• **Task instructions**
Set down the data below word for word, and leave the images aside.

• **Provided records**
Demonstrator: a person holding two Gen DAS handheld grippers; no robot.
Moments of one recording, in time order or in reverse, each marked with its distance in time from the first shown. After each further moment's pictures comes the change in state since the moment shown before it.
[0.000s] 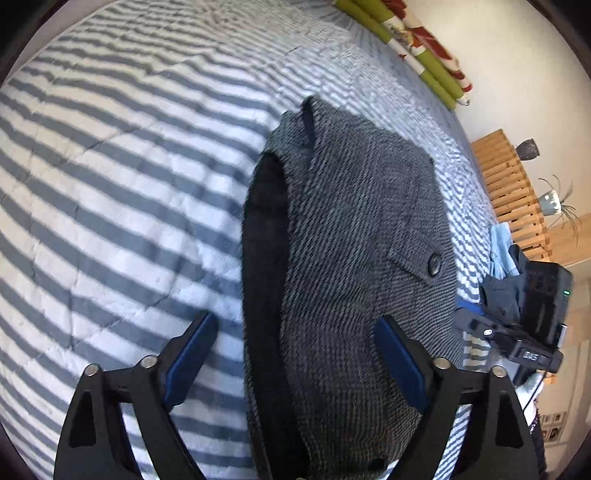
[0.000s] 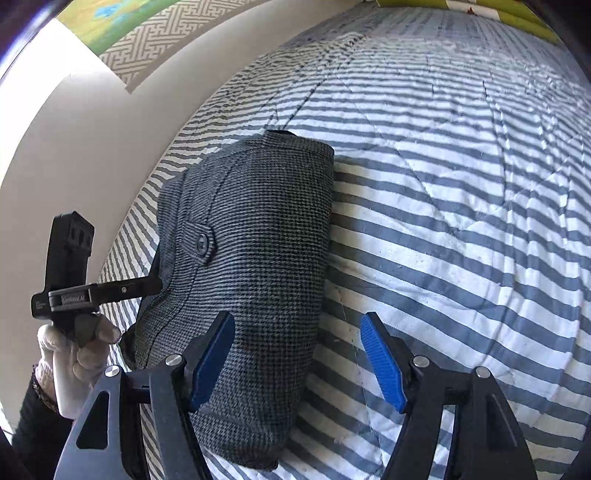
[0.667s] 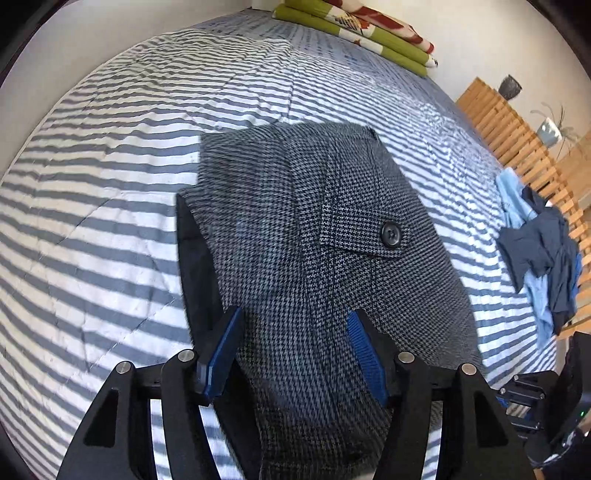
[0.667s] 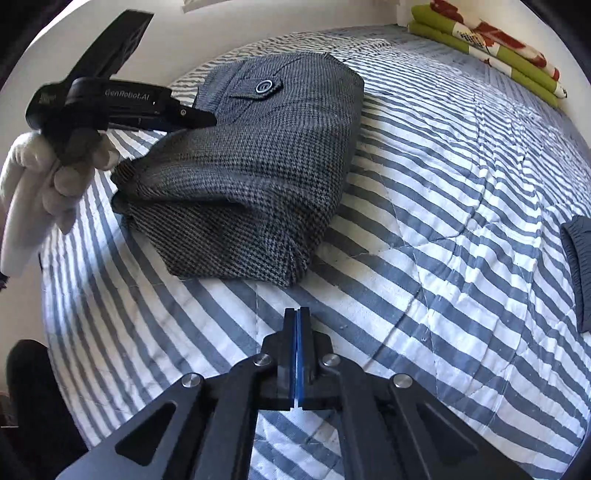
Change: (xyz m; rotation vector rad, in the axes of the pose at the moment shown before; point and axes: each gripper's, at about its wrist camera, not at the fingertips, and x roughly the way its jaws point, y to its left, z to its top) left arm -0.016 -0.063 -0.022 0.248 -0.058 0.153; right arm -0.032 0.064 -0.147 -0.256 -0.061 -0.274
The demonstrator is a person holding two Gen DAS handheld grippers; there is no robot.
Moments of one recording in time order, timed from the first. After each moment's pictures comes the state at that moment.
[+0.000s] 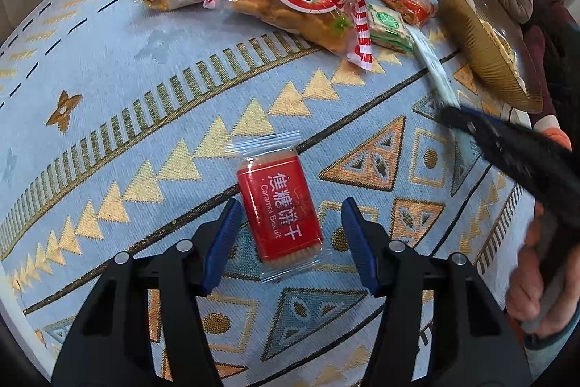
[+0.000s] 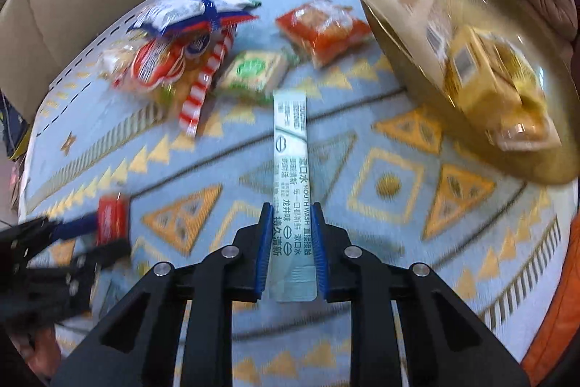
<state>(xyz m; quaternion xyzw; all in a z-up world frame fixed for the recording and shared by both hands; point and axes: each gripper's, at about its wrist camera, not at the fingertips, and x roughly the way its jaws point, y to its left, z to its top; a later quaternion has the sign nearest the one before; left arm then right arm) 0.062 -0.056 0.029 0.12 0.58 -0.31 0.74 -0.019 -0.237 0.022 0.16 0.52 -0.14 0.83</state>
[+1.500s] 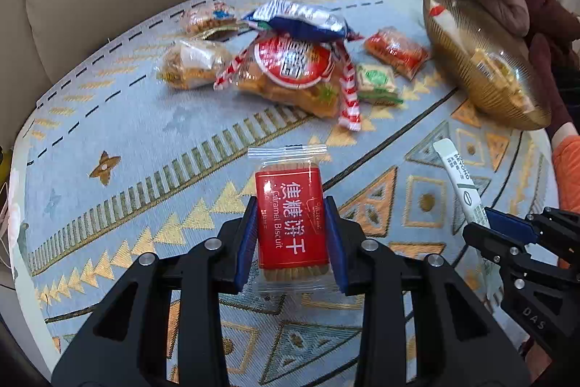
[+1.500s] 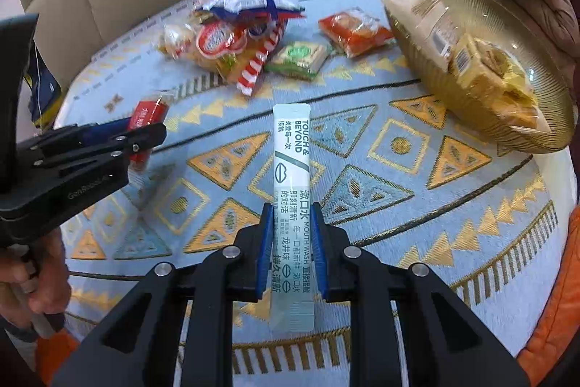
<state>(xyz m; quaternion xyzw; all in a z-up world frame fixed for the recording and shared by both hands) 0.028 -0.075 0.060 0.15 0.46 -0.28 0.83 -0.074 -0.202 0.050 0.14 0.47 -0.09 0.86</state>
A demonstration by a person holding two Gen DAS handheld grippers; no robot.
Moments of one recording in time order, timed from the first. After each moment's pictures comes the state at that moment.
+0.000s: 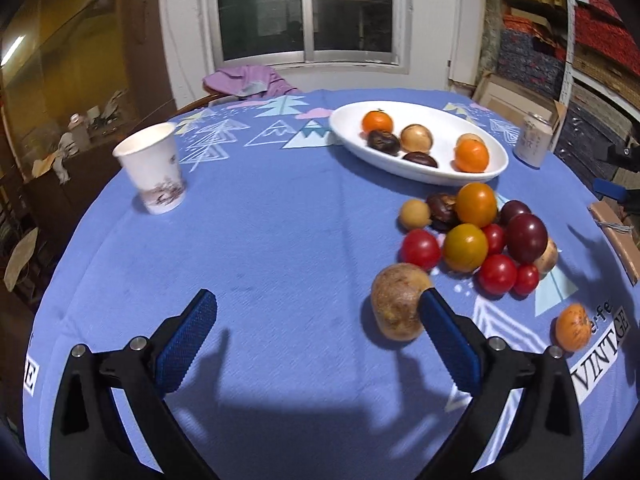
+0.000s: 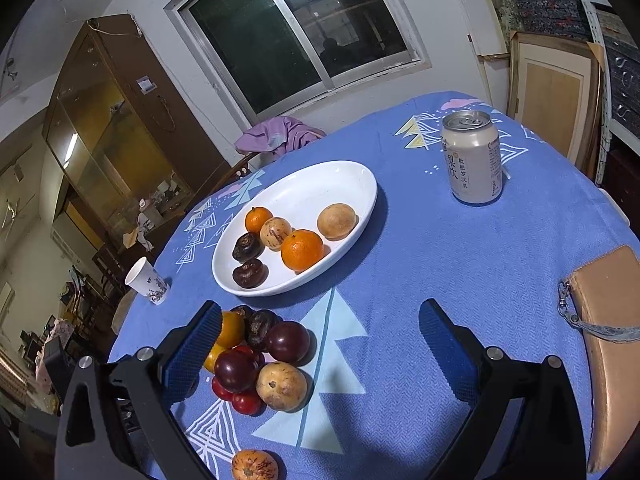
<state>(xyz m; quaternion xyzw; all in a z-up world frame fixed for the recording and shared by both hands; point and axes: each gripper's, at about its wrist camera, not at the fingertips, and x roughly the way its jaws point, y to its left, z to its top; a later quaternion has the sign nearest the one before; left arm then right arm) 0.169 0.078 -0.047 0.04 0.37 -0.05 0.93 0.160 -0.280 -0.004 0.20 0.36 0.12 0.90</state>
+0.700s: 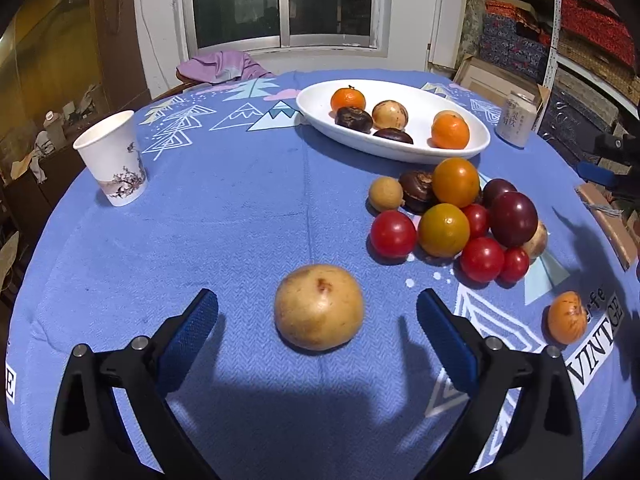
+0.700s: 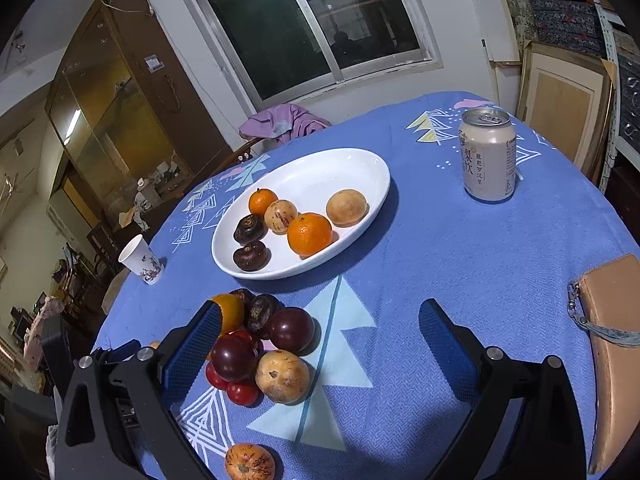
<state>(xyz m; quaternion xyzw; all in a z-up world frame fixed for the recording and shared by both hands) 0.184 0.051 -0.064 0.05 0.40 -0.10 0.91 0.161 -0.262 -0.008 0.16 0.37 0.12 0.91</state>
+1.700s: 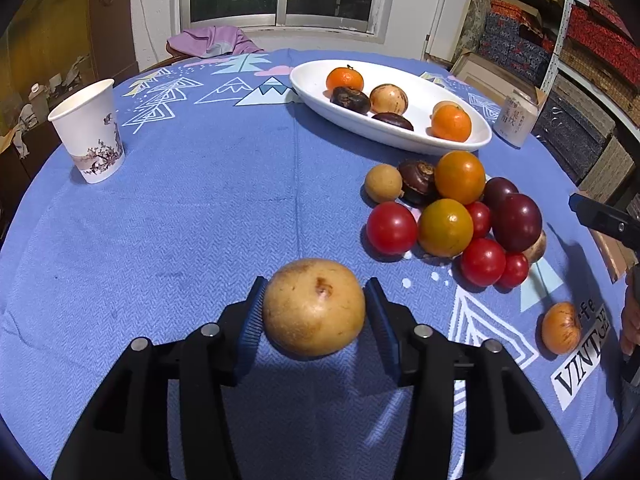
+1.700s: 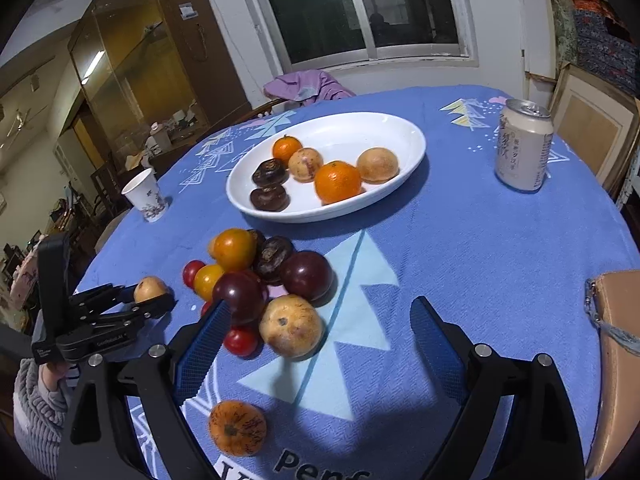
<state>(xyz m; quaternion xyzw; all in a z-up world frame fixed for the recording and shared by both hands) 0.201 0.054 -0.075 0.01 0.43 -0.12 0.89 0.145 -0.231 -0.024 0.08 0.41 0.17 0.89</state>
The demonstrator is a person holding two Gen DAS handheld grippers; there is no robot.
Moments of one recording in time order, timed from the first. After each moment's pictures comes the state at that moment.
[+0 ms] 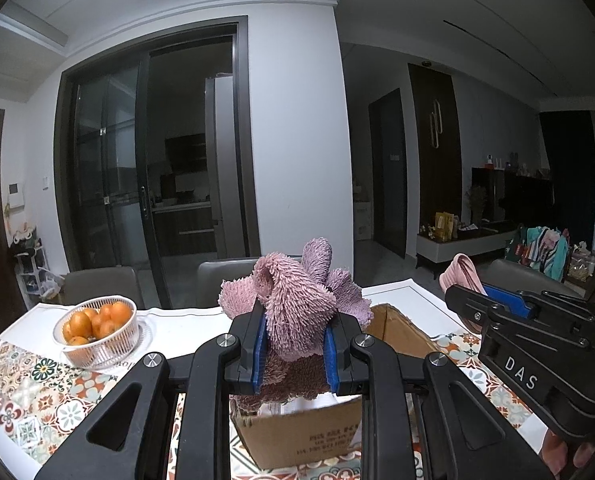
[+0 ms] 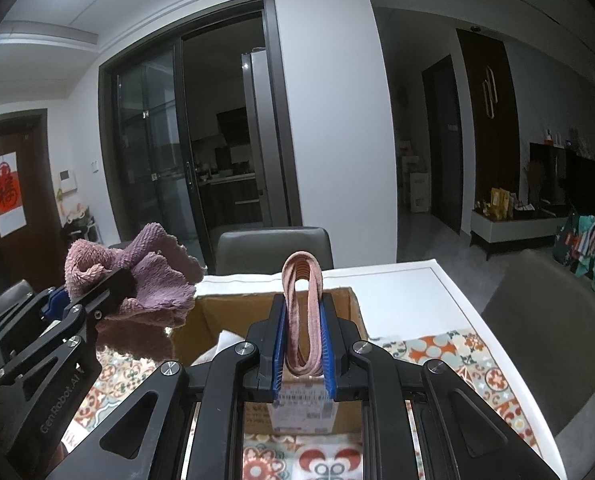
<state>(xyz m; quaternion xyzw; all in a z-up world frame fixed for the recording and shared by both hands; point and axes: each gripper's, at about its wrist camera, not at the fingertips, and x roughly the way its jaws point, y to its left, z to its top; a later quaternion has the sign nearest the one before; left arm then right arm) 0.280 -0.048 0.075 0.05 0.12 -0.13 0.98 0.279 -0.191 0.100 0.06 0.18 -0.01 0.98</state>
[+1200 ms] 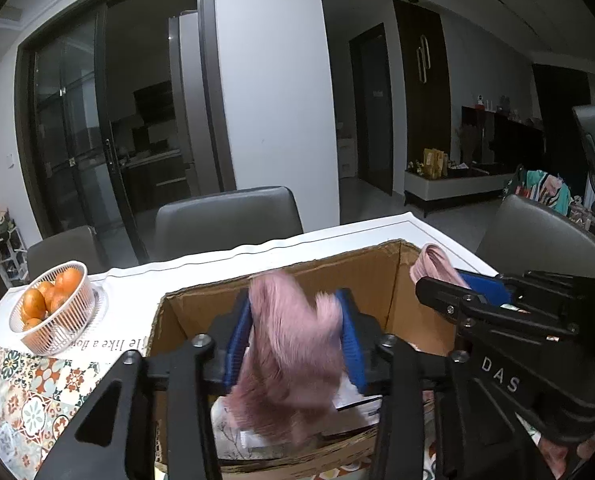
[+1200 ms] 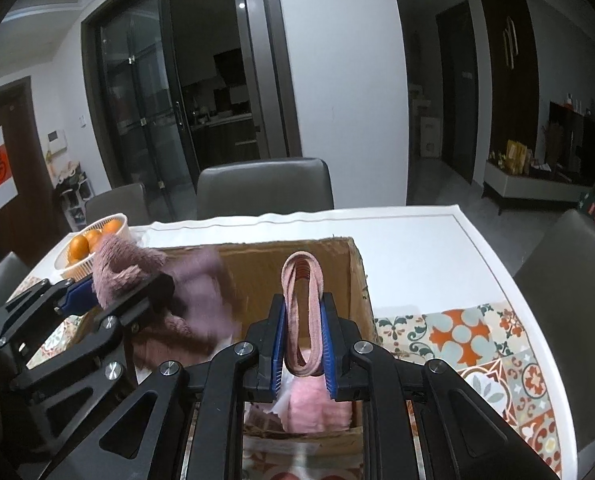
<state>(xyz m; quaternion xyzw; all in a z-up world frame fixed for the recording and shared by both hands) 0.380 -0.099 0.013 0.09 0.23 -0.16 0.96 0.395 -0.227 0.034 0.06 0.30 0.01 0.95</state>
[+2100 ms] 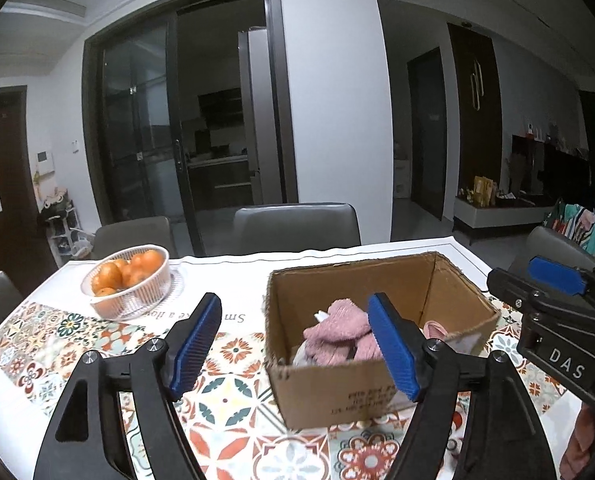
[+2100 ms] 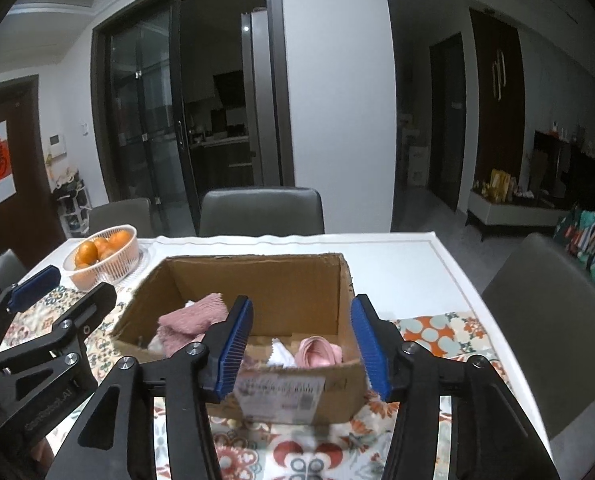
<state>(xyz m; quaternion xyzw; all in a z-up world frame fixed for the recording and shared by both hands) 0.292 -0.037 0.049 0.05 0.20 -0.06 0.98 0.303 -0.197 0.077 0.02 0.23 -0.02 0.97</state>
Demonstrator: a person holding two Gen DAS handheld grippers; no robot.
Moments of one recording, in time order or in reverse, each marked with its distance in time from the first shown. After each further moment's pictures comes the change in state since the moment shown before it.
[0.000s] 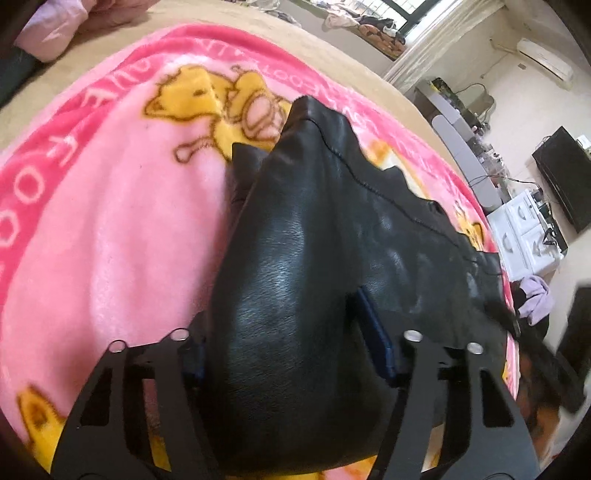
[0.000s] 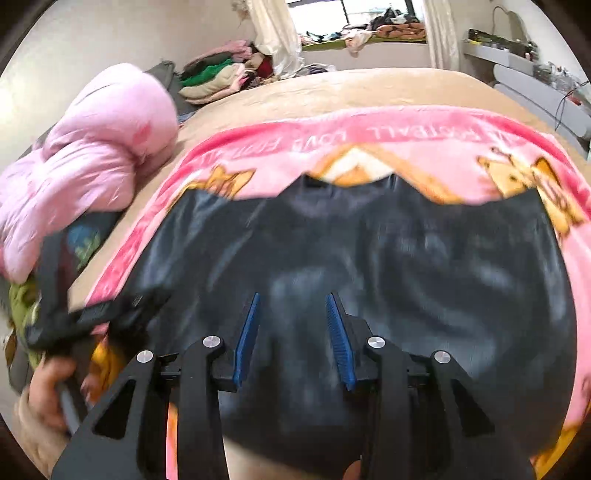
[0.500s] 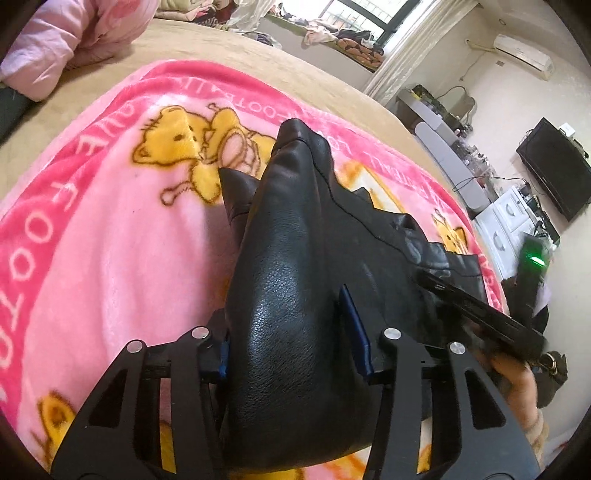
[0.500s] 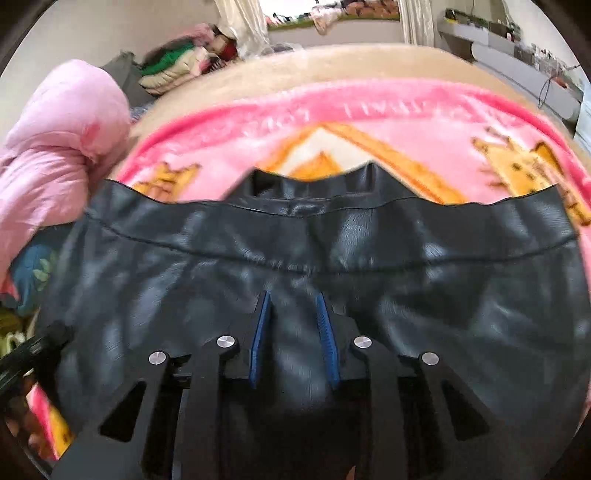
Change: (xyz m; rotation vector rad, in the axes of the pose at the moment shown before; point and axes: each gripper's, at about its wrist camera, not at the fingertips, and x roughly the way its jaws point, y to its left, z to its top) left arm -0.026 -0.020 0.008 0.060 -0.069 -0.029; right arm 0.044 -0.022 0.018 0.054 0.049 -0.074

• **Solved exercise**
Demonstrator: a person holding two Gen DAS handheld grippers; no robot.
Moments of one recording, in time order or in reverse, each marked with its distance in time from the first shown. After each further moment's pictures comes the change in state since the moment shown before it.
[0.000s] 
[0.000s] 
[0.667s] 
[0.667s] 
Change: (xyz m; rotation vector rad, in the axes of the pose at the moment shown before; point and axes: each gripper's, at about its wrist camera, not at the fingertips, and x roughly the way its jaws point, y to its left, z to its top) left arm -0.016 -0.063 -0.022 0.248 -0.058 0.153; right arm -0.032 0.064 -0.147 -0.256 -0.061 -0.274
The demonstrator is a person holding two Gen DAS handheld grippers; there is no robot.
Moments of one recording in time order, timed from the first. After each moment's pictures comes the state at that moment.
[+0.000s] 
[+0.000s] 
<state>(xyz m; quaternion xyzw; all in a z-up world frame fixed for the recording and shared by both hands; point and axes: each gripper's, at about its wrist camera, not at the fingertips, and x roughly the way its jaws point, y to its left, z to its top; a later quaternion has the sign nearest the one before; left arm then right arm) 0.062 -0.056 0.029 0.12 0.58 -0.31 0.74 -0.019 -0.237 0.022 0.16 0.52 -0.14 0.83</state>
[+1.500s] 
[+1.500s] 
<state>(xyz m; quaternion xyzw; all in a z-up world frame fixed for the recording and shared by both hands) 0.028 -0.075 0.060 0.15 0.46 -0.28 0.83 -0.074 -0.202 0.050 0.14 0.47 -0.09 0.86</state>
A demonstration by a person holding two Gen DAS handheld grippers; no robot.
Moments of one recording in time order, timed from the first. After each moment's pictures comes the state at that moment.
+0.000s: 
+0.000s: 
<state>(xyz m; quaternion xyzw; all in a z-up world frame fixed for the recording and shared by both hands; point and axes: each gripper's, at about its wrist camera, not at the fingertips, and x roughly the way its jaws point, y to its left, z to its top; a later quaternion has the sign nearest the one before; left arm then right arm) 0.169 0.078 -0.047 0.04 0.37 -0.05 0.93 0.160 -0.280 -0.004 0.20 0.36 0.12 0.90</state>
+0.700s: 
+0.700s: 
<state>(xyz m; quaternion xyzw; all in a z-up world frame fixed for the recording and shared by both hands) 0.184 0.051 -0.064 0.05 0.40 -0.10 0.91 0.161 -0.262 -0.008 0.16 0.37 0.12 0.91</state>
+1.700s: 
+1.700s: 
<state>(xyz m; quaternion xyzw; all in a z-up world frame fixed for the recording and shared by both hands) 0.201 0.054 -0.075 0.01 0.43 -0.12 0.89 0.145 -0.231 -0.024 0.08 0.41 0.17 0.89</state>
The demonstrator is a person holding two Gen DAS handheld grippers; there is no robot.
Moments of one recording in time order, timed from the first. After each moment's pictures comes the state at that moment.
[+0 ms] 
[+0 ms] 
<state>(xyz m; quaternion xyzw; all in a z-up world frame fixed for the recording and shared by both hands; point and axes: each gripper's, at about its wrist camera, not at the fingertips, and x roughly the way its jaws point, y to its left, z to its top; a later quaternion has the sign nearest the one before; left arm then right arm) 0.280 -0.048 0.075 0.05 0.12 -0.13 0.98 0.279 -0.191 0.100 0.06 0.18 -0.01 0.98</state>
[+1200 ms] 
[+1200 ms] 
<state>(xyz m; quaternion xyzw; all in a z-up world frame fixed for the recording and shared by both hands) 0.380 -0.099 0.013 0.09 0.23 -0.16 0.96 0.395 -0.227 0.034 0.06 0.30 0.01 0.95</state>
[+2100 ms] 
[+2100 ms] 
<state>(xyz m; quaternion xyzw; all in a z-up world frame fixed for the recording and shared by both hands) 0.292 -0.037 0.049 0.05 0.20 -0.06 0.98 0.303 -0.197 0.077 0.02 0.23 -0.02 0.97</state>
Demonstrator: a person holding two Gen DAS handheld grippers; no robot.
Moments of one recording, in time order or in reverse, each marked with its distance in time from the first shown. After each further moment's pictures comes the change in state since the moment shown before it.
[0.000s] 
[0.000s] 
[0.500s] 
[0.500s] 
Change: (xyz m; rotation vector rad, in the axes of the pose at the moment shown before; point and axes: each gripper's, at about its wrist camera, not at the fingertips, and x roughly the way its jaws point, y to its left, z to its top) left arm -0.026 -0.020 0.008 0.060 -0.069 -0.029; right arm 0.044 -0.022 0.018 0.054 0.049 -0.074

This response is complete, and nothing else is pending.